Ей хотелось побыть одной — это видел и понимал Колька. Он и сам собирался уйти сейчас в степь, бродить там — и думать, думать, думать… О будущем, о Елене, обо всем на свете. Разве в нем не живет такая же сила, как и в Елене? Она даже пробуждается иногда в самые неожиданные для него минуты: в реве шторма, в туманные полночи, когда вздрагивают от сырости озябшие ветви акаций. Тогда его куда-то влечет, хочется бороться, что-нибудь делать — немедленно, тотчас же; в такие минуты он мог бы перевернуть планету, и лишь не знает, зачем и как. И он до крови кусает губы, клянет себя, завидует косякам журавлей, пробивающихся сквозь ветер и белую мглу ноябрьского мокрого снега: птицы знают, куда и к чему стремятся, — и потому не боятся ни высоты, ни полета.
Но уйти в степь ему не удалось. Едва они распрощались с Еленой и стариками Городенко, как Иволгин дотронулся до Колькиного локтя, предложил:
— Пройдемся… Надо сказать кое-что.
«О чем это он?» — насторожился Колька.
С моря наплывала разбойная, дремучая тишина. Боязно замирали улочки, притаивались за глухими заборами хаты, надвинув до бровей темные малахаи крыш. Даже звезды, оборвав на полуслове мерцание, желтели теперь неподвижно и пристально, словно прислушиваясь к каждому шороху моря.
Море спало. Укутанное ночью, оно забылось в черных провалах вод, уходящих в пучины. Его снов не могли потревожить ни ожоги звезд, изредка падавших с неба, ни острые лучи маяка: сны моря — всегда в глубинах. Они не доступны ни дневному свету, пи самым яростным бурям, ибо обитают в далях, где вечный мрак и покой. О них могли бы поведать лишь погибшие корабли, ушедшие в бездну; по корабли молчат, потому что сами превратились в зыбкие сны… Ночное море — таинственно и загадочно. Оцепеневший от его близости берег с нетерпением ожидал часа, когда на востоке проглянутся первые плесы рассвета и, разлившись по небу голубым половодьем, затопят скучные звезды, откроют дорогу солнцу, ветру, веселому гулу прибоя. Однако до утра еще было далеко — и сонные улочки торопливо глушили шаги капитана и Кольки.

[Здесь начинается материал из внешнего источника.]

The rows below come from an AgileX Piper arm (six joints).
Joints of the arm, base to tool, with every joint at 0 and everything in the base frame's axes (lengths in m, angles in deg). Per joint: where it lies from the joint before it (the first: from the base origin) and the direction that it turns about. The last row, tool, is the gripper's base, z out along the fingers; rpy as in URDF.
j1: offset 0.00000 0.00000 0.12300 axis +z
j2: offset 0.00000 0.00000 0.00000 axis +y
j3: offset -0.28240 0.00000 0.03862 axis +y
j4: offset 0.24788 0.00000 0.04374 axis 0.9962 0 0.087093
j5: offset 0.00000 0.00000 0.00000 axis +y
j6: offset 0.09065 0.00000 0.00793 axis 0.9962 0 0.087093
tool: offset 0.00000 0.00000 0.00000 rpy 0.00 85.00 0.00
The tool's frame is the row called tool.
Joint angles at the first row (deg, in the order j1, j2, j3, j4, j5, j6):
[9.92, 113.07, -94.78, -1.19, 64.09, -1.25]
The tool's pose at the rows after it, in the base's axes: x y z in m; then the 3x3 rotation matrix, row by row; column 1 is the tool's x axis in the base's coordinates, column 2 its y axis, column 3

— Завтра я уезжаю, — нарушил молчание Иволгин. — Получил телеграмму: срочно отзывают в часть.
— Как так? — даже остановился от изумления Колька. — Ведь отпуск же твой не кончился…
— Не кончился, — подтвердил Иволгин. — Да, видимо, обстановка требует. — И, медленно разминая папиросу, пояснил — не столько Кольке, сколько размышляя вслух: — На границе уже давно неспокойно. С немцами вплотную стоим: глаза в глаза, ствол в ствол.